Several B/CRF02_AG Unique Recombinant Forms (URFs) have previously been identified in France. Here we show that one of them (URF5_B/02/G) is emerging in MSM, a high-risk population where HIV incidence and number of superinfections are increasing. We describe this new Circulating Recombinant Form, CRF56_cpx, estimate the time to its most recent common ancestor, investigate its origins and show that it probably shares common ancestors with strains from the East Mediterranean.

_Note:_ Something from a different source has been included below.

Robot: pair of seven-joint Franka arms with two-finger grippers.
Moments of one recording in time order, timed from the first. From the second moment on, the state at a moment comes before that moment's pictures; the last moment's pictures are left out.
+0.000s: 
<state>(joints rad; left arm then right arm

The Two-Phase Emergence of Non Pandemic HIV-1 Group O in Cameroon

Unlike the pandemic form of HIV-1 (group M), group O viruses are endemic in west central Africa, especially in Cameroon. However, little is known about group O’s genetic evolution, and why this highly divergent lineage has not become pandemic. Using a unique and large set of group O sequences from samples collected from 1987 to 2012, we find that this lineage has evolved in successive slow and fast phases of diversification, with a most recent common ancestor estimated to have existed around 1930 (1914–1944). The most rapid periods of diversification occurred in the 1950s and in the 1980s, and could be linked to favourable epidemiological contexts in Cameroon. Group O genetic diversity reflects this two-phase evolution, with two distinct populations potentially having different viral properties. The currently predominant viral population emerged in the 1980s, from an ancient population which had first developed in the 1950s, and is characterized by higher growth and evolutionary rates, and the natural presence of the Y181C resistance mutation, thought to confer a phenotypic advantage. Our findings show that although this evolutionary pattern is specific to HIV-1 group O, it paralleled the early spread of HIV-1 group M in the Democratic Republic of Congo. Both viral lineages are likely to have benefited from similar epidemiological contexts. The relative role of virological and social factors in the distinct epidemic histories of HIV-1 group O and M needs to be reassessed.